Video, Picking the Greatest Hits
But the pop music royals stick to the museum’s main attractions in “Apeshit.”
On Saturday, at the end of a concert in London, Beyoncé and Jay-Z surprised the crowd with a new album and a new music video for its lead single, which finds the couple behaving regally around the Louvre. The video for “Apeshit,” directed by Ricky Saiz, marks the Carters’ return to the Parisian museum, where they famously posed in front of the Mona Lisa back in 2014.
Beyoncé and Jay-Z in front of Leonardo da Vinci’s Mona Lisa in the video for “Apeshit”
While Leonardo’s alluring painting is, unsurprisingly, the music video’s star artistic attraction, many major works from the Louvre collection play supporting roles, from other masterpieces of European art including Jacques-Louis David’s monumental “The Coronation of Napoleon” (1807) and Théodore Géricault’s “The Raft of the Medusa” (1818–19), to antiquities including the Venus de Milo (101 BCE), the Winged Victory of Samothrace (190 BCE), and the Great Sphinx of Tanis (c. 2600 BCE). Slightly less iconic works also make appearances, most notably “Portrait of a Black Woman” (1800) by Marie-Guillemine Benoist and Rosso Fiorentino’s “Pietà” (1540). Even I.M. Pei’s Louvre Pyramid gets screen time in some of the video’s only exterior shots.
Beyoncé and her dancers in front of Jacques-Louis David’s “Coronation of Napoleon”

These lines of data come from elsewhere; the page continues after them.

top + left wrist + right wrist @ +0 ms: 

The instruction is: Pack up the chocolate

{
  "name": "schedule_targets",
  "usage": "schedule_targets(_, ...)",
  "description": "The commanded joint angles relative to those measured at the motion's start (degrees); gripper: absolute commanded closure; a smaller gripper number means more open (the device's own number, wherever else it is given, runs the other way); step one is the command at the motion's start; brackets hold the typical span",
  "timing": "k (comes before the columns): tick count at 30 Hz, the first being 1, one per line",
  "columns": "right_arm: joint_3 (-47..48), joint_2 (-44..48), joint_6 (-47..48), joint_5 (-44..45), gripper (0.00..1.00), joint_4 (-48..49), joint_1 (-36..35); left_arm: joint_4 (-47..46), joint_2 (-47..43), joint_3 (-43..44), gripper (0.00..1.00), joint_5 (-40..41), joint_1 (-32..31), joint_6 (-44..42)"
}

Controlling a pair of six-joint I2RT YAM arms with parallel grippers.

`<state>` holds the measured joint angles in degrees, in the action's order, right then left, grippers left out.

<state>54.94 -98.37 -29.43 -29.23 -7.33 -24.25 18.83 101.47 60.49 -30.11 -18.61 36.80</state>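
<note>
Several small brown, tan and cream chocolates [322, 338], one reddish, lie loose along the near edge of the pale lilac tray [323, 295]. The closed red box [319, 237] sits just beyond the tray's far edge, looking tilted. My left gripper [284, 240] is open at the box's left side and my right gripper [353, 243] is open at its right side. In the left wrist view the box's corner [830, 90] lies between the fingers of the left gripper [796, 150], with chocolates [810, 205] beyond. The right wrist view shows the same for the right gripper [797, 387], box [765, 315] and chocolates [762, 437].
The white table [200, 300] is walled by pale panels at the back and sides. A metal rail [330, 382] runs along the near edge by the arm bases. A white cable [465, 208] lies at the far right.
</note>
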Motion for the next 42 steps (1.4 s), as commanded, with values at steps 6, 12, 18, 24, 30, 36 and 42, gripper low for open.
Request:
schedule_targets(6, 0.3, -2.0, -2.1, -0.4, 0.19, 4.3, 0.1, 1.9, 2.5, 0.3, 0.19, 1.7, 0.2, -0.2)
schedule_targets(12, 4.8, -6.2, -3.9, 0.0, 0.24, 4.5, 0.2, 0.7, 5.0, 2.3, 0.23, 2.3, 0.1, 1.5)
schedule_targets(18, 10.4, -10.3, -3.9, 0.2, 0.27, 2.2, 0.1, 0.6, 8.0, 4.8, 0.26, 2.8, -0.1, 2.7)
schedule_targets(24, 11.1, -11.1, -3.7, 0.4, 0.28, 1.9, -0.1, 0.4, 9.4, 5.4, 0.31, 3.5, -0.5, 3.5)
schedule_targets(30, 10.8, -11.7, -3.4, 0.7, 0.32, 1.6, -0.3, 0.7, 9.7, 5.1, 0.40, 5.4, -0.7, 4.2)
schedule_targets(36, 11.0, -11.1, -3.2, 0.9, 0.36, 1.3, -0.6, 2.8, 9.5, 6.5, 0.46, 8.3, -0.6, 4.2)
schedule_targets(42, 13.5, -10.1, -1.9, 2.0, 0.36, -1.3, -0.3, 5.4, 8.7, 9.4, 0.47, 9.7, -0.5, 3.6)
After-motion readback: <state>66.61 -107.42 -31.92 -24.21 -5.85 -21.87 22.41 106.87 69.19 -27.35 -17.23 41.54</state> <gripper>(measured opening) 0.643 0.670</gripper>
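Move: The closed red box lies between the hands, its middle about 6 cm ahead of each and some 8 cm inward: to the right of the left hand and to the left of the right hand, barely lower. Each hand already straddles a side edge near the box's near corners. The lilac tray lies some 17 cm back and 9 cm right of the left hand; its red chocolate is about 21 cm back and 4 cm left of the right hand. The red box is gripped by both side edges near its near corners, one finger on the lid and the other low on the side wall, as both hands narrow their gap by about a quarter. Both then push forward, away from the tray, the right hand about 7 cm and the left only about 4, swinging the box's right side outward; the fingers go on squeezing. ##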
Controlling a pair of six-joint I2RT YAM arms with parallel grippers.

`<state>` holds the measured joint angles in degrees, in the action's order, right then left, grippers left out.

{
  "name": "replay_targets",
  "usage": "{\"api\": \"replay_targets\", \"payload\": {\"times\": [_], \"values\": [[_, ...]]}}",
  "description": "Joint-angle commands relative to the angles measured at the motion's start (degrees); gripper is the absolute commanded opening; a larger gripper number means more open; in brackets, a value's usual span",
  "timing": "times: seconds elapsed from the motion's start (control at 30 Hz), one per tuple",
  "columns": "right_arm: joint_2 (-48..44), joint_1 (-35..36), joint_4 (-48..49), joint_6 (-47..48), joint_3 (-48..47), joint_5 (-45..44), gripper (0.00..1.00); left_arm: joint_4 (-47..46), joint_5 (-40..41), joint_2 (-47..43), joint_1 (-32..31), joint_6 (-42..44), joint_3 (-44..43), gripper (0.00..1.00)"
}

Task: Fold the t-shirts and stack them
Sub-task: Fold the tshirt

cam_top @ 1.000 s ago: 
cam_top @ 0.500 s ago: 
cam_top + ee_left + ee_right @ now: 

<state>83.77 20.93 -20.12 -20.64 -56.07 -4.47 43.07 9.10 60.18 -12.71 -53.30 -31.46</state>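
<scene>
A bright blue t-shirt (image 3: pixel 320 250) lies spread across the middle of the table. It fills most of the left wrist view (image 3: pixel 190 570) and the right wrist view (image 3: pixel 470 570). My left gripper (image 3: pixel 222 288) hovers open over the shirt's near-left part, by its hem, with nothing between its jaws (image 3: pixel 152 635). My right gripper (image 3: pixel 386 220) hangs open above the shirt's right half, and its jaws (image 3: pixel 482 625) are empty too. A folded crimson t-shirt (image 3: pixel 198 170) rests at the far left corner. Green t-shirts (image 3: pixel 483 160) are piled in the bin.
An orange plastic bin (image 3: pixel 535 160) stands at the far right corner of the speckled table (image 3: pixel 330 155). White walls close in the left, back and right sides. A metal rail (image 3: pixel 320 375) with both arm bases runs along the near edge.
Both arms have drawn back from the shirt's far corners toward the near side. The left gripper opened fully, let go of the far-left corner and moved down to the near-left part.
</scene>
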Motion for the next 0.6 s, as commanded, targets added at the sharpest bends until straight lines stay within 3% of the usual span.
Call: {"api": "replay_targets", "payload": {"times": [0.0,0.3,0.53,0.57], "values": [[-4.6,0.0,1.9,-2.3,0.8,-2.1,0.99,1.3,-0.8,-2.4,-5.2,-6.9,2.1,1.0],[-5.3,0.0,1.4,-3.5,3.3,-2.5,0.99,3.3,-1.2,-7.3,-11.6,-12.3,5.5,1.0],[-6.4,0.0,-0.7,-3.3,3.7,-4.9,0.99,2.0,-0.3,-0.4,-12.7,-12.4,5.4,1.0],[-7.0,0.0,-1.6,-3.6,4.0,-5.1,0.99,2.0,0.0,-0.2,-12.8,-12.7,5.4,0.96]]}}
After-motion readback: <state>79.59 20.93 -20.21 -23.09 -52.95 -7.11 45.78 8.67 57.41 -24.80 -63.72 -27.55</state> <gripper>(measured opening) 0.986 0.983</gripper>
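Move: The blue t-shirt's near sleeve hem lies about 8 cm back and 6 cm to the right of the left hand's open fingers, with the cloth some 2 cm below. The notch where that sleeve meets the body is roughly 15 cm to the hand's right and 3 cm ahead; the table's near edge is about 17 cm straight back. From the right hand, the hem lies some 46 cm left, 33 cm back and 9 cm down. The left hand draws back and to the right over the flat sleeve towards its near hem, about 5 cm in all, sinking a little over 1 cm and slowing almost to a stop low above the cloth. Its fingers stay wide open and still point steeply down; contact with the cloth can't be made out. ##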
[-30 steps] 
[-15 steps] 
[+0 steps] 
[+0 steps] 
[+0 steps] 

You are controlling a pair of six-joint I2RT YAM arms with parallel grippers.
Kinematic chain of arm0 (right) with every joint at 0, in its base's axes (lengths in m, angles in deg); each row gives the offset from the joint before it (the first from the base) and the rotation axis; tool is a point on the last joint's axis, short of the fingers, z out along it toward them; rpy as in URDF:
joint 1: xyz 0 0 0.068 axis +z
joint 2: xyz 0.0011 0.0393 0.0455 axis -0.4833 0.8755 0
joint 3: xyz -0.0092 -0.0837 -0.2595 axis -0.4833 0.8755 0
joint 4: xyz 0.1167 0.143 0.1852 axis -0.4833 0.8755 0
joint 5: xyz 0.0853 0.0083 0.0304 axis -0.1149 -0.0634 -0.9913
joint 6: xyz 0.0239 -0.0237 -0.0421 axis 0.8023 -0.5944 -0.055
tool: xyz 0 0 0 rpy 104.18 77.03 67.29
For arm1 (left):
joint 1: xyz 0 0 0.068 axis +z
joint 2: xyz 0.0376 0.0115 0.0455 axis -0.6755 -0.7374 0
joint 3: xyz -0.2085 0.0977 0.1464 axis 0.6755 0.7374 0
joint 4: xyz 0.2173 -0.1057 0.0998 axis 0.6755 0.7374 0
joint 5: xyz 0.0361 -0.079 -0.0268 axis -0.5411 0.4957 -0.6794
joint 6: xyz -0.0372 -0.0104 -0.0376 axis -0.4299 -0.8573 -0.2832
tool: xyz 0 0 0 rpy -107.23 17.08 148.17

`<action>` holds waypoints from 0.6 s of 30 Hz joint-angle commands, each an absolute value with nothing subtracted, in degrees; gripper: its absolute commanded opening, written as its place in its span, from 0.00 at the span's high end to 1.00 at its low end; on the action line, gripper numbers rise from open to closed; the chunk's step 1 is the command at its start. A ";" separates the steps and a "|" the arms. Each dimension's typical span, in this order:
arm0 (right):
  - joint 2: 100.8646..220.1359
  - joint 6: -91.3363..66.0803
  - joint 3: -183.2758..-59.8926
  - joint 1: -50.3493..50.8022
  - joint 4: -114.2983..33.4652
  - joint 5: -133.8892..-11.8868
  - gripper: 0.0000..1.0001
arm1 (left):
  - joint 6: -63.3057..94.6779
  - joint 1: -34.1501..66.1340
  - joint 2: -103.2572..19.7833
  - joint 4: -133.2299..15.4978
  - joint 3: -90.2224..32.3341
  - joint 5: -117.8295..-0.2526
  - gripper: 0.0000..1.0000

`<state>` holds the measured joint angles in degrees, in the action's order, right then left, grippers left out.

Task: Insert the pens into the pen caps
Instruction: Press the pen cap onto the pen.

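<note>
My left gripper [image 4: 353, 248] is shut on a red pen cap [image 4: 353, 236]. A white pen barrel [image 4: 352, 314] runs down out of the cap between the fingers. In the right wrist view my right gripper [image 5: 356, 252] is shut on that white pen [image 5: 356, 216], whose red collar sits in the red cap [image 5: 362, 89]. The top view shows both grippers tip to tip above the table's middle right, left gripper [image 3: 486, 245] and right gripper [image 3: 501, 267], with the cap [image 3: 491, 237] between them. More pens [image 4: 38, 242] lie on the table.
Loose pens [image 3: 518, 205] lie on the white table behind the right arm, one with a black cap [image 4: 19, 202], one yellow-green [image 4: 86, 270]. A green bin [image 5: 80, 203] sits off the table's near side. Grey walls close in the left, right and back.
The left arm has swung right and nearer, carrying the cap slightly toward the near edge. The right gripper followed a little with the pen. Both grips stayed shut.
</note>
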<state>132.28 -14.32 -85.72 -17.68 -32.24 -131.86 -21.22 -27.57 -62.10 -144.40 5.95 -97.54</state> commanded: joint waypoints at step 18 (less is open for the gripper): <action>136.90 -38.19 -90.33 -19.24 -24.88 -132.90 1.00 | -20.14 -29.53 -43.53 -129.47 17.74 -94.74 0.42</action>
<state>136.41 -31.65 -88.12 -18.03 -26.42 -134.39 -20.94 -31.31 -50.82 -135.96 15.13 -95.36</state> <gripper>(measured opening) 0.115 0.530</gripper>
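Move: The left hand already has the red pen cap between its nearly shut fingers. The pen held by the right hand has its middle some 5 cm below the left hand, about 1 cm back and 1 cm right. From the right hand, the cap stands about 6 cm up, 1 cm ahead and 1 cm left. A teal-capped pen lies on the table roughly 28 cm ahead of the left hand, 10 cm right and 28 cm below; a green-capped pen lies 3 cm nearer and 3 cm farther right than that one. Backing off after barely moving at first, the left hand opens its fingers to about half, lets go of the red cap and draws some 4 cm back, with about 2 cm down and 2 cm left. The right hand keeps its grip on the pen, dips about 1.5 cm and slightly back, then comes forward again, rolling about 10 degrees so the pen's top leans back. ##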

Beyoncé and Jay-Z in front of the Winged Victory of Samothrace
The artworks in “Apeshit” often have thematic resonances with the lyrics with which they’re juxtaposed, or visually echo the dance movements performed in front of them, but the video’s real thematic anchor is the Louvre itself. The former royal palace is the perfect setting for the debut music video by pop music’s royal couple as an official duo, “The Carters.” Not only does the video’s setting enshrine them in the glowing aura of European monarchy (further underlined by “The Coronation of Napoleon”), it also works in a contemporary context. After all, who but Beyoncé and Jay-Z could secure exclusive access to the busiest museum in the world to shoot a music video? Here, Beyoncé and Jay-Z are flaunting the Louvre as a kind of supreme status symbol.
Jay-Z contemplates Théodore Géricault’s “The Raft of the Medusa”
Beyoncé and Jay-Z in front of the Great Sphinx of Tanis
But the video also represents something of a missed opportunity. Rather than familiar examples of European painting and Greco-Roman statuary, why not pose more difficult questions about what’s in the coffers of European museums? The shots of Benoist’s “Portrait of a Black Woman” and those in which the couple flanks the Great Sphinx of Tanis begin to hint at such issues, but more could have done in this vein. How much more compelling and challenging would it have been to see shots of Beyoncé and Jay-Z in the Pavillon des Sessions, where the Louvre lumps together artifacts from Africa, Asia, the Americas, and Oceania? Or amid the Assyrian reliefs in its Department of Near Eastern Antiquities at a time when the Assyrian artistic heritage continues to be threatened in Iraq and Syria? It’s indisputably striking (and amazing) to see Beyoncé at the center of a line of dancers moving in perfect synchronicity beneath David’s “Coronation of Napoleon,” but it also seems like a pretty obvious pick. Given free reign of the Louvre, you’d hope the Carters would have had more adventurous taste.